Proc Natl Acad Sci U S A. 2007 May 29;104(22):9493-8. doi: 10.1073/pnas.0608842104. Epub 2007 May 22.
Reinforcement learning models now provide principled guides for a wide range of reward learning experiments in animals and humans. One key learning (error) signal in these models is experiential and reports ongoing temporal differences between expected and experienced reward. However, these same abstract learning models also accommodate the existence of another class of learning signal that takes the form of a fictive error encoding ongoing differences between experienced returns and returns that "could-have-been-experienced" if decisions had been different. These observations suggest the hypothesis that, for all real-world learning tasks, one should expect the presence of both experiential and fictive learning signals. Motivated by this possibility, we used a sequential investment game and fMRI to probe ongoing brain responses to both experiential and fictive learning signals generated throughout the game. Using a large cohort of subjects (n = 54), we report that fictive learning signals strongly predict changes in subjects' investment behavior and correlate with fMRI signals measured in dopaminoceptive structures known to be involved in valuation and choice.
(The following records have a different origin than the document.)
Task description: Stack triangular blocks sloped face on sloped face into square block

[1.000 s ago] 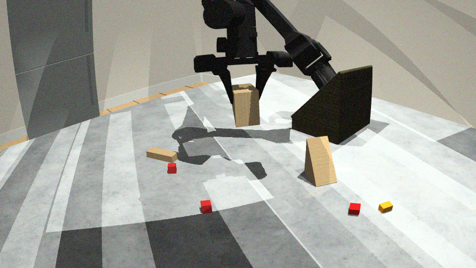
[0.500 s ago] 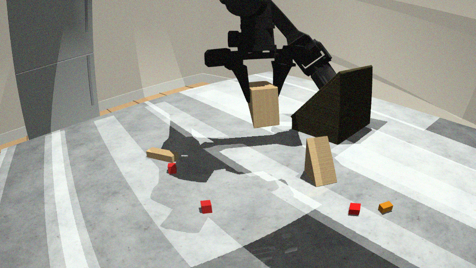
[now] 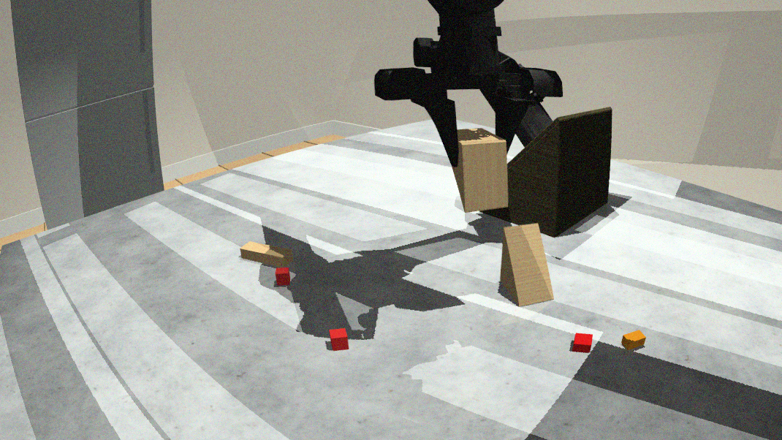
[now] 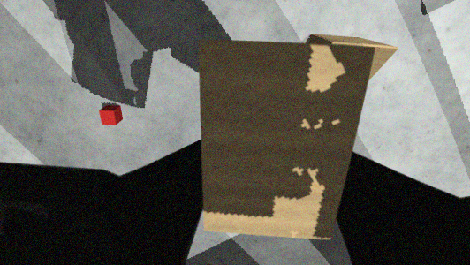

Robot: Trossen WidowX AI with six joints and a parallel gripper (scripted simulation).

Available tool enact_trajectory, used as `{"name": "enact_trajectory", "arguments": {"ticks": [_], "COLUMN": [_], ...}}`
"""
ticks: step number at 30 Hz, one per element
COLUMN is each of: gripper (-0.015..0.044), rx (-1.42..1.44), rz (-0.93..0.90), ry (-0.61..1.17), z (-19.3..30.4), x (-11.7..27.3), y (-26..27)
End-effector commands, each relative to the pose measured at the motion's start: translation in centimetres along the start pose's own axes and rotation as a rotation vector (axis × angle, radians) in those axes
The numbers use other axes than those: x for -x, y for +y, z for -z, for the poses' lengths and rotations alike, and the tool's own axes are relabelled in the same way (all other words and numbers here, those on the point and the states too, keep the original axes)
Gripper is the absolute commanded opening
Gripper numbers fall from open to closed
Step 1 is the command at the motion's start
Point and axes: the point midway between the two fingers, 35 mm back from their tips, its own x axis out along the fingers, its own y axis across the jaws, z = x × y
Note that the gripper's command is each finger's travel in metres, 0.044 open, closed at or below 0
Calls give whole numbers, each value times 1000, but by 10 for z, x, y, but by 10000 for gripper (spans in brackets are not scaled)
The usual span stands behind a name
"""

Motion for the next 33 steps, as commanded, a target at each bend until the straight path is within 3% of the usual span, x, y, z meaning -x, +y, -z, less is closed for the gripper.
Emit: {"name": "enact_trajectory", "arguments": {"ticks": [1, 16, 24, 33], "gripper": [0, 0, 0, 0], "rx": [-4, -26, -26, -26], "rz": [2, -14, -14, -14], "ry": [-7, -36, -36, -37], "z": [18, 66, 59, 47], "x": [3, 7, 4, -29], "y": [-15, -66, -68, -67]}}
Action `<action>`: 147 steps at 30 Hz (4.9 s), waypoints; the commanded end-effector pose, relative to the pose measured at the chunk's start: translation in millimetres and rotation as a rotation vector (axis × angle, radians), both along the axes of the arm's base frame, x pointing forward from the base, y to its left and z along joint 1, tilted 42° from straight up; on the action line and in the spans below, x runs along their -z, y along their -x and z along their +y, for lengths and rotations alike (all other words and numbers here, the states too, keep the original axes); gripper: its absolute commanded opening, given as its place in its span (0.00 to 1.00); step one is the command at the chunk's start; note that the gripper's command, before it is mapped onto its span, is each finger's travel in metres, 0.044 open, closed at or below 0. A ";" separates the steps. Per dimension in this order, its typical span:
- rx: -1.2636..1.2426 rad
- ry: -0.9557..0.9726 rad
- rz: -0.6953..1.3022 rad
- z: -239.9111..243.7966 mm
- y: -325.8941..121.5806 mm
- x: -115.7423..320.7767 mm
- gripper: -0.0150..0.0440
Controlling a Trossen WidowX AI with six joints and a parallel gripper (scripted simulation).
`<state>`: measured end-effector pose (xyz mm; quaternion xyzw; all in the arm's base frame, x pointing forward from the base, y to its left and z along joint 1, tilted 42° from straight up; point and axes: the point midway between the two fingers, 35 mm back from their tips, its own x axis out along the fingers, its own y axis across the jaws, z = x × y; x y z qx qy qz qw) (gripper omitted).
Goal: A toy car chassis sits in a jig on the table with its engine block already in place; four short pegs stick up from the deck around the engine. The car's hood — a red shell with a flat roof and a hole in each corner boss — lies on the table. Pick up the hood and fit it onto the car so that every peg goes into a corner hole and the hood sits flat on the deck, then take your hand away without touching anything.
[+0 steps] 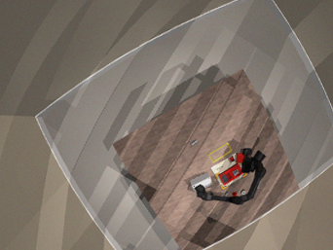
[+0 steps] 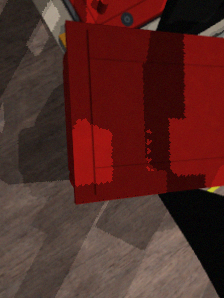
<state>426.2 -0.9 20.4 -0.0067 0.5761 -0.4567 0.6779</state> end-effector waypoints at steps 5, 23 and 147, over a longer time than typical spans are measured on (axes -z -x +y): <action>-0.098 0.001 0.097 -20.4 19.0 -20.6 0.25; -0.304 -0.022 0.312 -66.0 71.4 -59.7 0.25; -0.376 -0.034 0.388 -125.9 104.5 -19.3 0.88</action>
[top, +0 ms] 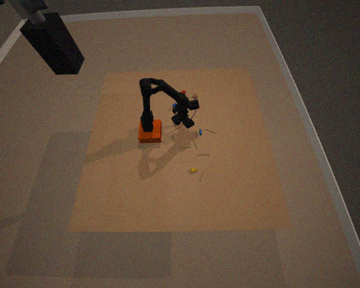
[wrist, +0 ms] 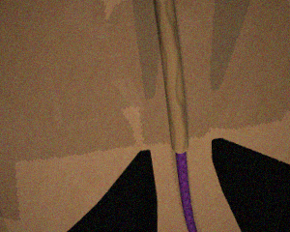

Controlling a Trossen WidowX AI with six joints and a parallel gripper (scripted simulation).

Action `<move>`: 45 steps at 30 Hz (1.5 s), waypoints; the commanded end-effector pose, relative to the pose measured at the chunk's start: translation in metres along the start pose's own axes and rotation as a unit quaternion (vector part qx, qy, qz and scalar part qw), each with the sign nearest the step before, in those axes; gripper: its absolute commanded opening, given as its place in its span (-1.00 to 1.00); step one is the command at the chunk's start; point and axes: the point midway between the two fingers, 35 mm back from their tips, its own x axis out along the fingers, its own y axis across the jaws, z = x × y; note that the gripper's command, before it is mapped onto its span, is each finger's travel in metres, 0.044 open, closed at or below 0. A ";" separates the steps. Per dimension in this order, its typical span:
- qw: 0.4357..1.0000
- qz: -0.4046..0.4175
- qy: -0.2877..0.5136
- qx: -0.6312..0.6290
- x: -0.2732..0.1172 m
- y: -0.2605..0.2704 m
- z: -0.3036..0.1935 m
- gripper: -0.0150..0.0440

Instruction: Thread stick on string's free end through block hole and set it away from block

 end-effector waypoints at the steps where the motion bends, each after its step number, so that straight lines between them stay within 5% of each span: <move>1: 1.000 0.000 -0.005 0.002 0.008 -0.001 0.003 -0.07; 13: 1.000 0.000 -0.005 0.002 0.014 -0.001 0.004 -0.07; 18: 1.000 -0.001 -0.003 0.000 0.013 -0.001 0.003 -0.49; 45: 1.000 -0.001 -0.003 0.000 -0.010 0.000 0.001 -0.49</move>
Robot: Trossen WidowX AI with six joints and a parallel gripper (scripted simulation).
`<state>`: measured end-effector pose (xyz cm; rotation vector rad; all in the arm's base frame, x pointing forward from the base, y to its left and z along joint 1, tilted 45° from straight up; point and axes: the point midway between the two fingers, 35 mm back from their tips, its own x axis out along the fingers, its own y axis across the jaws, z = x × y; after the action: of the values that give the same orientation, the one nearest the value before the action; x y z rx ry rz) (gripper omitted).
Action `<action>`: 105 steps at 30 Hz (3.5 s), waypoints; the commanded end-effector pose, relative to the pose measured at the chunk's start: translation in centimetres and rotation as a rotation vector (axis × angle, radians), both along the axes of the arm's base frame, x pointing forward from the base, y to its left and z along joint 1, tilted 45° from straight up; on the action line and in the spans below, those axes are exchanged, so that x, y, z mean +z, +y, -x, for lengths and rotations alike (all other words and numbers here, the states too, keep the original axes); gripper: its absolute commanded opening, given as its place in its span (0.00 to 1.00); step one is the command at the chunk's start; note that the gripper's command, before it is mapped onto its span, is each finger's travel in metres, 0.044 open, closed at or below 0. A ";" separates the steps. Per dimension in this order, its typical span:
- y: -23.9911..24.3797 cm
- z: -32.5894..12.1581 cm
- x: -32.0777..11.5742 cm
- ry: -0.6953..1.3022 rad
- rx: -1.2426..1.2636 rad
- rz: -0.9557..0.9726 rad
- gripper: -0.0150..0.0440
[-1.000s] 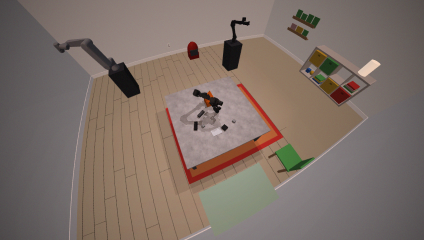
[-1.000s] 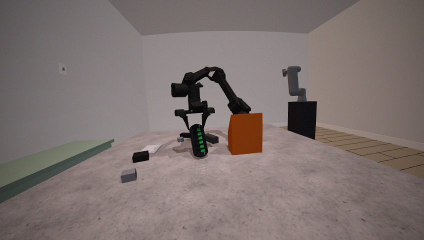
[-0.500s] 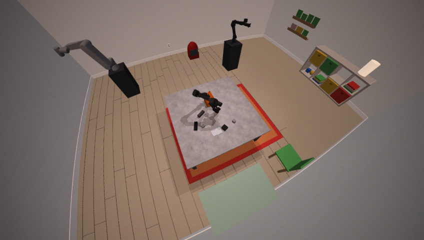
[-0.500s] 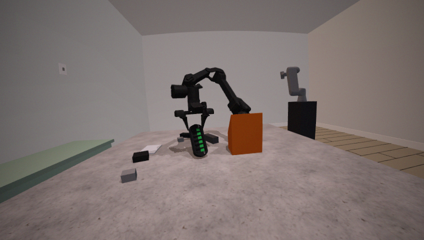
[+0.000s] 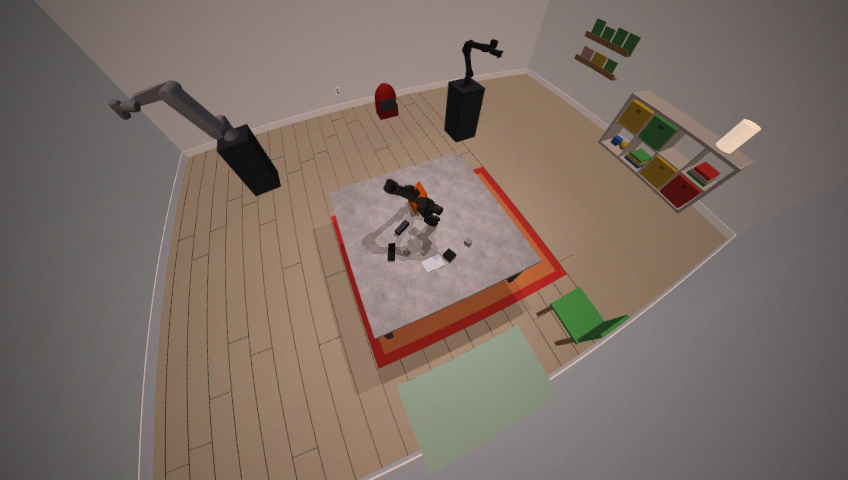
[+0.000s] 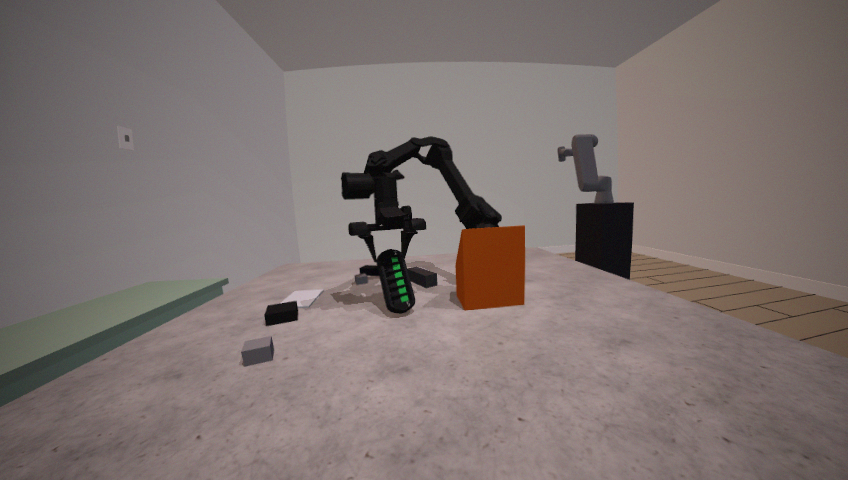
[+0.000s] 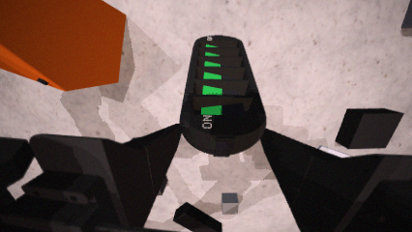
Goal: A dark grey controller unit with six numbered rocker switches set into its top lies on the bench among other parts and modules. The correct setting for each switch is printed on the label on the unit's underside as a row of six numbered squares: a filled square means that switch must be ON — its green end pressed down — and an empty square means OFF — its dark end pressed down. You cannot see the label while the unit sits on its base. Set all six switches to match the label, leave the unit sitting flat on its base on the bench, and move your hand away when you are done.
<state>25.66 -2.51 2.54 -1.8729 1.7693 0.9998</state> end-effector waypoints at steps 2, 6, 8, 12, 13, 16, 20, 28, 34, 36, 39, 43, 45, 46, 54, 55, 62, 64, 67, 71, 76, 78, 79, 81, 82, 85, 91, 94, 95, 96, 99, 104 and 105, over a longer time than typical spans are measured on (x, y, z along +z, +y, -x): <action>-0.6 0.1 -0.1 0.009 -0.006 -0.003 0.83; -0.9 0.1 0.0 0.009 -0.006 -0.002 0.83; -1.0 0.0 0.0 0.009 -0.006 -0.002 0.83; -1.3 0.0 0.1 0.009 -0.006 -0.002 0.83; -1.4 0.0 0.1 0.009 -0.006 -0.002 0.83; -1.6 -0.1 0.1 0.009 -0.006 -0.002 0.83; -1.9 -0.1 0.2 0.009 -0.006 -0.002 0.83; -2.5 -0.2 0.3 0.009 -0.006 -0.001 0.83; -3.0 -0.3 0.3 0.009 -0.006 -0.001 0.83; -3.1 -0.3 0.3 0.009 -0.006 -0.001 0.83; -3.4 -0.3 0.4 0.009 -0.006 -0.001 0.83; -3.7 -0.4 0.4 0.009 -0.006 -0.001 0.83; -3.8 -0.4 0.4 0.009 -0.006 -0.001 0.83; -3.9 -0.4 0.4 0.009 -0.006 -0.001 0.83; -4.5 -0.5 0.4 0.009 -0.006 0.000 0.83; -4.6 -0.5 0.4 0.009 -0.006 0.000 0.83; -5.1 -0.6 0.4 0.009 -0.006 0.000 0.83; -5.3 -0.6 0.4 0.009 -0.006 0.000 0.83; -5.5 -0.6 0.3 0.009 -0.006 0.000 0.83; -5.8 -0.7 0.3 0.009 -0.006 0.000 0.83; -6.2 -0.7 0.2 0.009 -0.006 0.001 0.83; -6.4 -0.7 0.2 0.009 -0.006 0.001 0.83; -6.4 -0.7 0.2 0.009 -0.006 0.001 0.83; -6.6 -0.7 0.2 0.009 -0.006 0.001 0.83; -6.7 -0.7 0.2 0.009 -0.006 0.001 0.83; -6.9 -0.8 0.1 0.008 -0.006 0.001 0.83; -7.3 -0.8 0.0 0.008 -0.006 0.001 0.83; -7.6 -0.8 0.0 0.008 -0.006 0.001 0.83; -7.6 -0.8 -0.1 0.008 -0.006 0.001 0.83; -7.7 -0.8 -0.1 0.008 -0.006 0.001 0.83; -7.9 -0.8 -0.1 0.008 -0.006 0.001 0.83; -8.3 -0.9 -0.3 0.008 -0.006 0.002 0.83; -8.4 -0.9 -0.3 0.008 -0.006 0.002 0.83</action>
<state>26.80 -10.82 2.68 -1.8729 1.7865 0.9803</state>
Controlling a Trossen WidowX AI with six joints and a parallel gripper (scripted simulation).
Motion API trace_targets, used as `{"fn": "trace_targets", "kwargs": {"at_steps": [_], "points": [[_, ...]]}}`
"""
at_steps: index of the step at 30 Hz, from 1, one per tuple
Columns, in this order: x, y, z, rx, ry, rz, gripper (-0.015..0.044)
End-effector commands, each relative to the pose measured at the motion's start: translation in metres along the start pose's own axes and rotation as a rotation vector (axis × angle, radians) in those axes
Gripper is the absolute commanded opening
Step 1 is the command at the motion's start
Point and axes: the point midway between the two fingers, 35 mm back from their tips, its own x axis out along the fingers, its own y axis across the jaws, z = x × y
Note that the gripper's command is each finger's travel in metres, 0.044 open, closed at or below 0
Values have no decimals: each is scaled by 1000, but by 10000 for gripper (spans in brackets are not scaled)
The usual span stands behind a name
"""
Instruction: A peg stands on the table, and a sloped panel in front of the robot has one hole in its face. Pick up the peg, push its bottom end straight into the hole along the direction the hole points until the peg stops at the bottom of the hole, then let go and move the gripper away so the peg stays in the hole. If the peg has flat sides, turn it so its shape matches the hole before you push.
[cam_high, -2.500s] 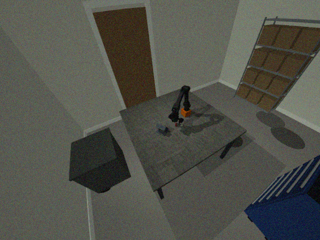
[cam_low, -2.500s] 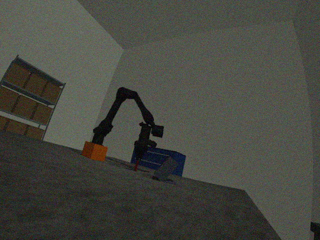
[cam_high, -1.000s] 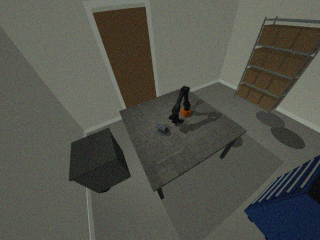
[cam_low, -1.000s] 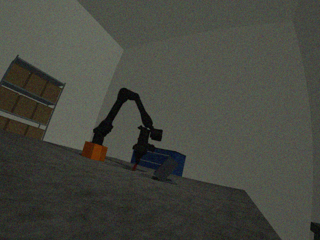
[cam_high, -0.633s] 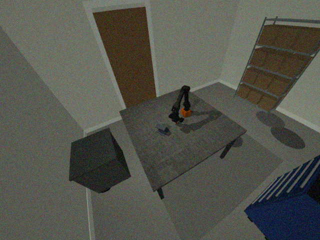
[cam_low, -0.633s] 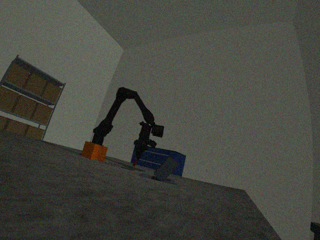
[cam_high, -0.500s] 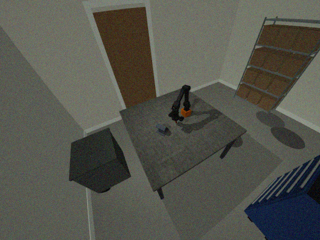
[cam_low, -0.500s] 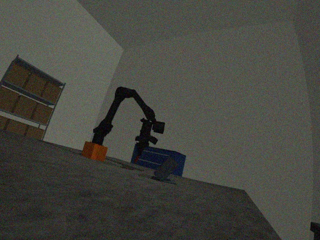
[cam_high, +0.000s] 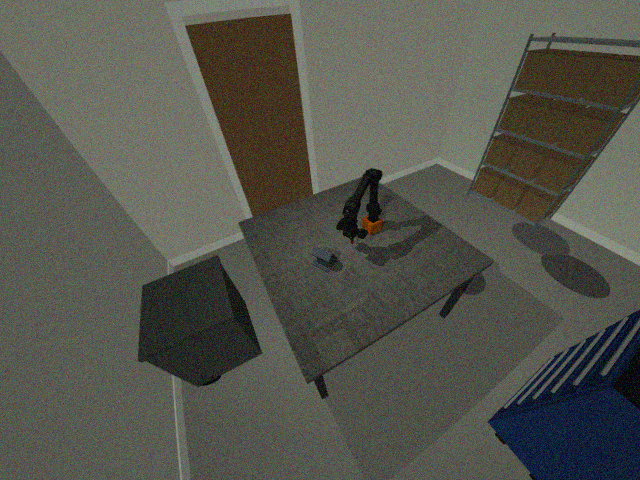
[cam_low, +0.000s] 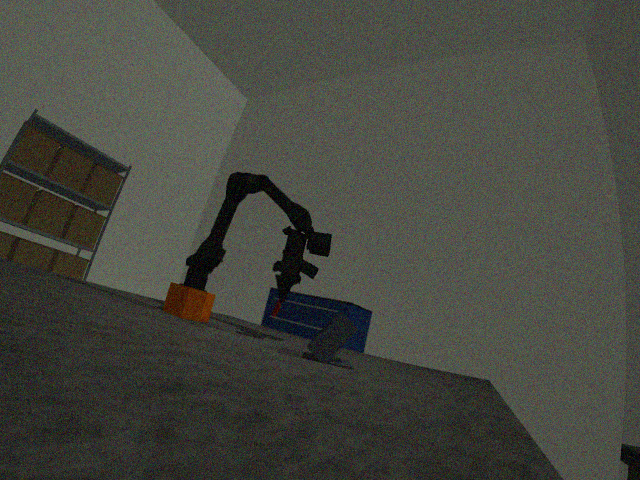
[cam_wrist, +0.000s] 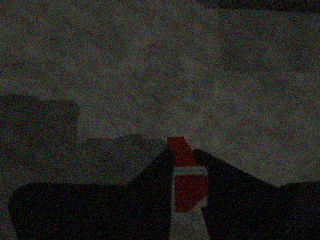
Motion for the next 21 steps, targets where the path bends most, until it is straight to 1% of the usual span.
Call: {"fn": "trace_targets", "kwargs": {"at_steps": [1, 21], "points": [[1, -2, 3, 4, -29, 14, 0], [18, -14, 18, 48, -152, 71, 0]]}}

强化学习模型现在为动物和人类的广泛奖励学习实验提供了原则性指导。这些模型中的一个关键学习(误差)信号是经验性的,它报告了预期奖励和实际获得奖励之间持续的时间差异。然而,这些相同的抽象学习模型也考虑到了另一类学习信号的存在,这类信号以虚构误差的形式出现,编码了实际收益与如果决策不同“本可以经历”的收益之间的持续差异。这些观察结果提出了一个假设,即对于所有现实世界的学习任务,人们应该预期同时存在经验性和虚构性学习信号。受这种可能性的启发,我们使用了一个序列投资游戏和功能磁共振成像来探究大脑对游戏过程中产生的经验性和虚构性学习信号的持续反应。通过一大群受试者(n = 54),我们报告虚构性学习信号强烈预测受试者投资行为的变化,并与已知参与估值和选择的多巴胺感受结构中测量的功能磁共振成像信号相关。